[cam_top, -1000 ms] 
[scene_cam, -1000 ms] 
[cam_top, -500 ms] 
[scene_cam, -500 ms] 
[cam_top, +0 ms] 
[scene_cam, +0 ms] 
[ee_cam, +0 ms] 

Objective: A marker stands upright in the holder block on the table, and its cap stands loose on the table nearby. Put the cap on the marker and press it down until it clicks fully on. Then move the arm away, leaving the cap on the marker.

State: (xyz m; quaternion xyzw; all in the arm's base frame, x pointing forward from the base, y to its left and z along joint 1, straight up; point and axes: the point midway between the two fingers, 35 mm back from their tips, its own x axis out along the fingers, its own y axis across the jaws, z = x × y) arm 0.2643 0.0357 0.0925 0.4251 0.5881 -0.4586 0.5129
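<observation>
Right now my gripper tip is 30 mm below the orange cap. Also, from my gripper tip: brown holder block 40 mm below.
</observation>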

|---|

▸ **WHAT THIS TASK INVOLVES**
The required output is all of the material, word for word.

▸ **RESPONSE TO THE TASK**
[cam_top, -1000 ms] 
[scene_cam, -1000 ms] 
[cam_top, -500 ms] 
[scene_cam, -500 ms] 
[cam_top, +0 ms] 
[scene_cam, +0 ms] 
[ee_cam, +0 ms] 

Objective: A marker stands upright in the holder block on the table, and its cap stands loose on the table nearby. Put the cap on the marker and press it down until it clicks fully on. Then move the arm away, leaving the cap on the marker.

State: (xyz m; quaternion xyzw; all in the arm's base frame, x pointing forward from the base, y to its left and z along joint 1, straight up; point and axes: the point midway between the two fingers, 35 mm back from their tips, its own x axis out along the fingers, its own y axis across the jaws, z = x × y) arm 0.2643 0.0357 0.0925 0.4251 0.5881 -0.4586 0.5129
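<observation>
Right now my gripper tip is 30 mm below the orange cap. Also, from my gripper tip: brown holder block 40 mm below.
</observation>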

This exercise has nothing more to it.